An aerial view shows the Ortigas business district in Pasig City, Philippines, June 10, 2022. Picture taken with a drone. REUTERS/Adrian Portugal

By Neil Jerome Morales and Enrico Dela Cruz

MANILA (Reuters) -Philippine inflation accelerated to its fastest pace in nearly four years in July, raising the odds of a bigger interest rate hike at the central bank’s next policy meeting on Aug. 18.

The consumer price index (CPI) rose 6.4% in July from a year earlier, driven by higher transport and food prices, the Philippine Statistics Authority said on Friday.

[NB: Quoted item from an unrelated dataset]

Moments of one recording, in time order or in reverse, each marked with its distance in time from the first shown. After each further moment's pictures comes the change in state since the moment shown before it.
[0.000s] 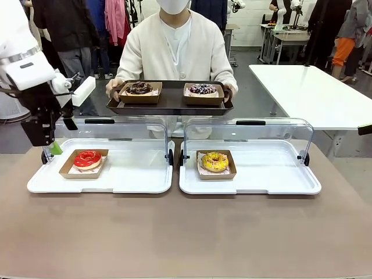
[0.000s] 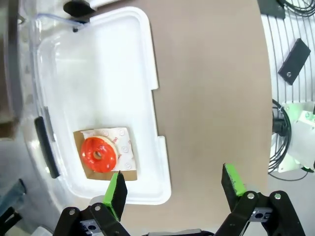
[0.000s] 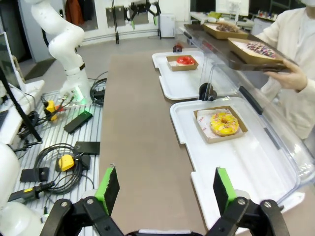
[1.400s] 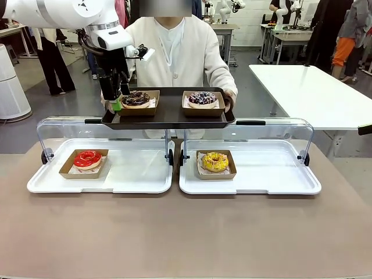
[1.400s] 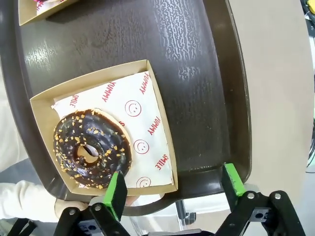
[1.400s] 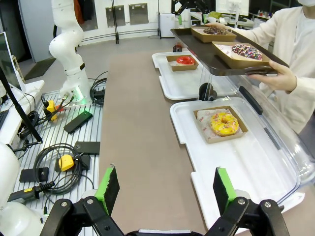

Last month’s inflation print, which was at the top end of the central bank’s 5.6% to 6.4% projection, raised the probability of a 50 basis points hike this month, Bangko Sentral ng Pilipinas Governor Felipe Medalla said.

He reiterated the central bank was ready to act to bring inflation, which averaged 4.7% in January to July, back down to the 2% to 4% target set by the government for this year and next.

“The BSP stands ready to employ all the necessary policy actions to bring inflation toward a target-consistent path over the medium term,” Medalla told a business forum.

The was a chance for inflation to return within the target range next year after likely settling at an average of 5% this year, he said.

The BSP’s cumulative 125 basis points hike this year, including last month’s off-cycle 75 bps hike, worked in stabilising the peso against the dollar, therefore minimising the impact of its weakness on prices, Medalla said.

Analysts have said the peso remains vulnerable to depreciation given the Philippines’ current account deficit and the prospect of further U.S. Federal Reserve tightening.

Medalla was confident the central bank’s aggressive policy tightening would not prevent the economy from recovering.

Second quarter growth data, due to be released on Aug. 9, would likely show the economy expanded much faster than the first quarter’s 8.3% annual pace, he said.